Max: We have a range of people using them. Universities use this to help with academic integrity. We also have academic conferences such as NeurIPS, the biggest AI conference, which recently said they need position papers to be substantially human-written, and they used Pangram to flag papers that look fully AI-generated, and either desk-reject or give authors a chance to appeal. We also work with some traditional publishers, as well as anybody with datasets who’s worried about the quality. That is an underrated aspect of this: if you’re buying data, you don’t want it to just be slop; you want it to be quality from real experts.
Tom: Which sectors aren’t dealing adequately with AI detection?
Max: Publishing has been really slow to catch up on this. There were a couple of major scandals, like the book Shy Girl that people called out as being AI-generated. It got pulled from shelves. A lot of publishers don’t have a strong AI policy. Some have decided that, as long as the text is good, we’re going to evaluate it on its merits rather than whether it’s AI-generated or not.

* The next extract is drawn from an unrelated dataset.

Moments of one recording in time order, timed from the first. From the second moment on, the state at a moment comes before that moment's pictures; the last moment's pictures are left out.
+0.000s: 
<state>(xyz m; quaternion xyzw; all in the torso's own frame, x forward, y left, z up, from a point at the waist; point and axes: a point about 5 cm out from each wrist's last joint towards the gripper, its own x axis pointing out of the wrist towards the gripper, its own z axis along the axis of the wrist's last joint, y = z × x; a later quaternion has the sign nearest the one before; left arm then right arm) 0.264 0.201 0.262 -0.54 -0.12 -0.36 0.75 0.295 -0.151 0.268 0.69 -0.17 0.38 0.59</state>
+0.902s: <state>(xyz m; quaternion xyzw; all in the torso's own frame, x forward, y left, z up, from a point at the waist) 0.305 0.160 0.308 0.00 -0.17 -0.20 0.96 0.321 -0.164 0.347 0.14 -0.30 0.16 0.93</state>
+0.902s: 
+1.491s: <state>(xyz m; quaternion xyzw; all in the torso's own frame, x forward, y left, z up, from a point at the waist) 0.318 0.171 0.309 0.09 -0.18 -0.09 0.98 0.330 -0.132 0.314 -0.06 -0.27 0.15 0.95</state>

Tom: My sense is that most publishers would mind if a piece of writing is AI-generated. If anything, I’d guess that there could be a lag with many in publishing unaware that detection technology now works well. I suspect there’s also an aversion to technological involvement here—that you should trust authors protesting their innocence and not trust an app. I sympathize with that. Anyone accused deserves a fair chance to defend themselves. But failing to take this technology seriously is even more harmful to human authors who actually write their own stories.

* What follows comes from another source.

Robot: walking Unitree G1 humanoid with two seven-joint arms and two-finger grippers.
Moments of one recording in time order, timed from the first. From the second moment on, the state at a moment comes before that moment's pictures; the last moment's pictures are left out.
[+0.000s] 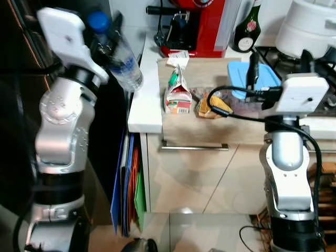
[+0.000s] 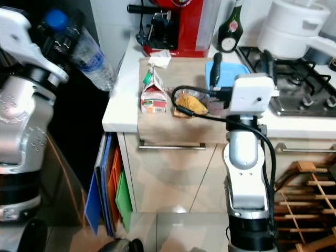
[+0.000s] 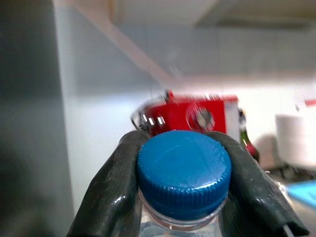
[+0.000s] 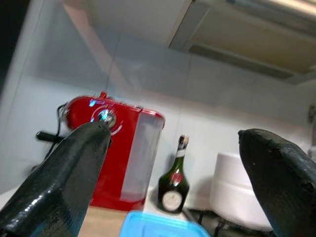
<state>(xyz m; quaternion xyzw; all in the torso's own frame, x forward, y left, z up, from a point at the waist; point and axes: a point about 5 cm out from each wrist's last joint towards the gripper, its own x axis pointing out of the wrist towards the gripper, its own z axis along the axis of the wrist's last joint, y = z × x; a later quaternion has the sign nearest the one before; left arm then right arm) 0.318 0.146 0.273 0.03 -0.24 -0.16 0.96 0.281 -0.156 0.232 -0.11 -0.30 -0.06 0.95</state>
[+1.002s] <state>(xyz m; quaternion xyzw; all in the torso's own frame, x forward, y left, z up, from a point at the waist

Max: They lose something real and tangible.
Tom: What are cases where you’d consider it fine to use AI to write?
Max: I don’t really consider it “using AI to write.” You can publish AI content, and that’s fine, as long as it’s properly disclosed. But if I’m writing an email to somebody, it’s somewhere between impersonal and disrespectful to use AI to write that. AI is a useful tool: we should be using it to generate text, synthesize text, and it’s even reasonable to share AI output. But if we’re talking about “using AI to write,” I’d caution against that framing.
THE FUTURE OF “WRITING”
Tom: We’ve been talking about this as a binary: either human-generated or AI-generated. But maybe we’re destined for a future of cognitive blending with AI, where people outsource parts of thinking, much as we now outsource parts of our memory to machines. Maybe the idea of a human-or-machine binary is a short-lived prospect.
Max: Yes, I could see that, especially with so many applications pushing AI assistance on users. But I think there would still be degrees of human input that would differentiate such writing from the entirely AI-generated.
Tom: So there is a long-term future for human writing?
Max: Definitely. People just care about it. To me, it doesn’t matter how good the AI gets. There’s still a lot of people who care, and a lot of industries, and types of writing, where it really matters that something’s human.
Tom: What would those be for you?
Max: Fiction is one. But also, think of an essay contest. Is the goal really to find the best essay? Or is it to reward writers who have taken the time to write something compelling?
Tom: Well, I think it’s probably both. If it’s an essay contest in a school, say, you’re rewarding effort in part, but you’re also rewarding quality. Or else you’d just give the prize to the kids who tried hardest, and not the ones who wrote well.
Max: Yeah, but if the goal was purely to find the best essay, then maybe we should have LLMs generate 100 completely.
Tom: Unless there’s something in the best writing that requires a human author.